If we are instead talking about the effect of fill flash on areas of the scene that are illuminated by DIFFERENT amounts of incident light, then we get different results. Let's say that there are 1000 units of incident light hitting one object directly but another object in the scene is in a shaded area and is therefore only illuminated by 200 units of incident light. If we add 200 units of fill flash, then the brightness of the object in the shade will double but the brightness of the unshaded object will only increase by 20%. But if both objects were instead illuminated by the same 1000 units of incident light, then they would both increase in brightness by 20%.

So what do you think?

Mike Milicia
02-03-2010, 01:14 AM
The end of my last post got dropped and now I can't edit it either so I'll just add that I would be very interested in your comments and/or corrections to the analysis presented.

Jim Michael
02-03-2010, 08:00 AM
Keep in mind also that the discrete values of the scene's dynamic range are going to be mapped (generally linearly for digital sensors) into one of 2^bits available buckets.
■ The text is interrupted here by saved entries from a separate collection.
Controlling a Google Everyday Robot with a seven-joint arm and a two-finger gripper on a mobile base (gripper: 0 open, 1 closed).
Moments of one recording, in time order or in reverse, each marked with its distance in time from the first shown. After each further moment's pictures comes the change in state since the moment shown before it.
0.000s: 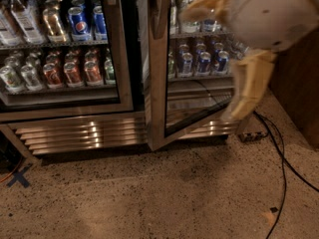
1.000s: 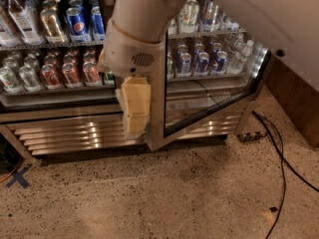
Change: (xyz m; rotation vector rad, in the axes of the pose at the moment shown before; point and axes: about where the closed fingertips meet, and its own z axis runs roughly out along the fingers) arm -0.062 -0.018 0.157 -0.332 0.109 0.011
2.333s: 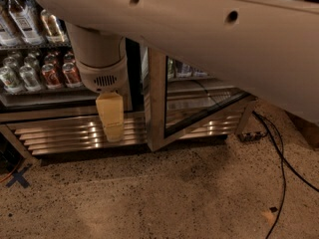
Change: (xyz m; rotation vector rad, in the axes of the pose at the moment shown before) arm 0.008 -0.042 0.048 0.142 0.351 0.121
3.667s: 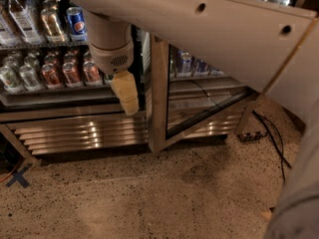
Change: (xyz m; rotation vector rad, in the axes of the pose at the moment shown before) arm 0.028 -0.065 0.028 -0.015 0.006 -0.247
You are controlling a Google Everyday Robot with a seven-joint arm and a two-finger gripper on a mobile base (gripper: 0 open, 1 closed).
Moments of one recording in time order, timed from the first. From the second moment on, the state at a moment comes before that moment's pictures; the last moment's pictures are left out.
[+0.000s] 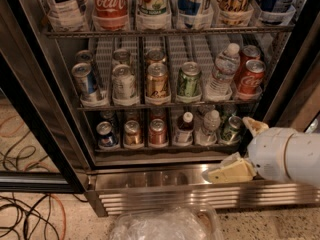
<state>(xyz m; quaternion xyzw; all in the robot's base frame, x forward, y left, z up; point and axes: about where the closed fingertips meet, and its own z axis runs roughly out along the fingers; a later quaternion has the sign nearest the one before) 0.429 -0.157 0.819 -0.40 0.81 0.12 0.42</state>
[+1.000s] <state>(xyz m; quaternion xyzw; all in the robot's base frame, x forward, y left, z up) 0.440 -0.119 0.765 -0.25 0.81 0.14 0.51</state>
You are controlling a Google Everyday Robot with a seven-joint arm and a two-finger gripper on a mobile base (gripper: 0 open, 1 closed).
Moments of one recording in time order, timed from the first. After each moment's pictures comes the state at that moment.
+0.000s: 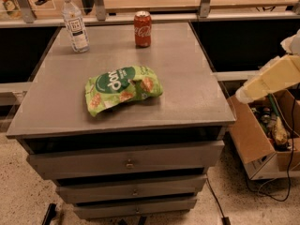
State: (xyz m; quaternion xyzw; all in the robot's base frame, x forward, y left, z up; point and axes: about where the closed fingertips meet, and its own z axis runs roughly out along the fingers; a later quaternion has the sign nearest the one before) arm 0.467 -0.228 0.973 -0.38 0.87 0.06 0.31
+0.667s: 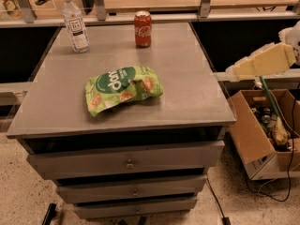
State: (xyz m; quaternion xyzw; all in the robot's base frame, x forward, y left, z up) arm 0.502 -0.225 0.988 -0.31 0.85 0.10 0.42
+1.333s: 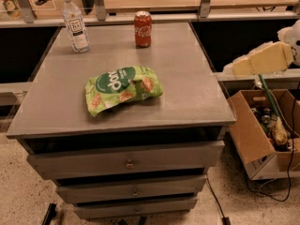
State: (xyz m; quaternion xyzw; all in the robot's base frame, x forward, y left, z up) arm 0.505 -0.223 0.989 -0.30 0.85 0.11 0.42
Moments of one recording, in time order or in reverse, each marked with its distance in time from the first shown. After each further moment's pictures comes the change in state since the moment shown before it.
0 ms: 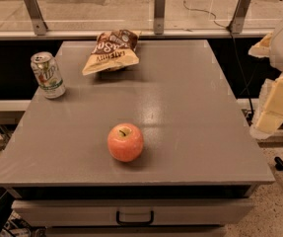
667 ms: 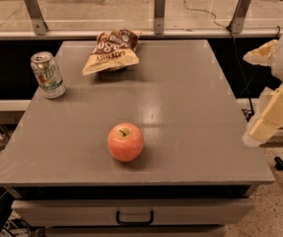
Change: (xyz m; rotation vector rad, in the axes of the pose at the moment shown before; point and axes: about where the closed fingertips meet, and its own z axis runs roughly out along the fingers) arm -0.012 0.012 0.010 -0.011 -0.176 0.009
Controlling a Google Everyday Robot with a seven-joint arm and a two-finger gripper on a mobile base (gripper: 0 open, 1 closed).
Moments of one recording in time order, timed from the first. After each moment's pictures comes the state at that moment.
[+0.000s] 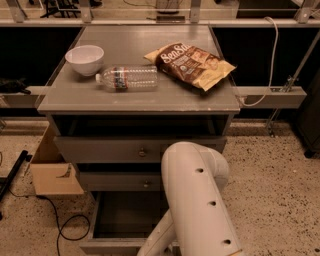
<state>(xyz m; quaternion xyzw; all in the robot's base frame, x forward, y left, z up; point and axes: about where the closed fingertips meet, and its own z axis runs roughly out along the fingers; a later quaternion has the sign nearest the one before) 0.418 -0.022 0.199 -0.53 0.82 -0.17 0.15</state>
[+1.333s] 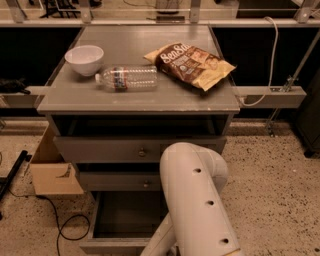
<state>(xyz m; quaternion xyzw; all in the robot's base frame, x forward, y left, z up) 0.404 -0.043 0.196 -0.53 0.82 -0.19 0.12</state>
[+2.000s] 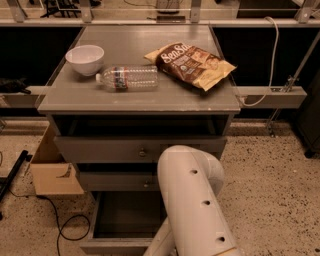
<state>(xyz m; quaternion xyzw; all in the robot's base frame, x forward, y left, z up) 0.388 -0.046 0.188 -0.53 0.82 -0.20 0.11</state>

Anything pushed past the edge is going to be blown out and will be nonrecoverable in post. I come from a film background so tend to think in terms of log D exposure, s-curves, etc. The percentage reflectance analysis sounds reasonable mathematically, but I don't see the relationship to the curve other that shifting things to the right by the same amount. With film we say expose for the shadows, develop for the highlights, or exposure controls density and development controls contrast. It looks like you have two controls in a digital sensor, exposure and contrast. So the question in my mind becomes "is it possible to expose the shadows while keeping the contrast under control sufficiently to not blow out the highlights?"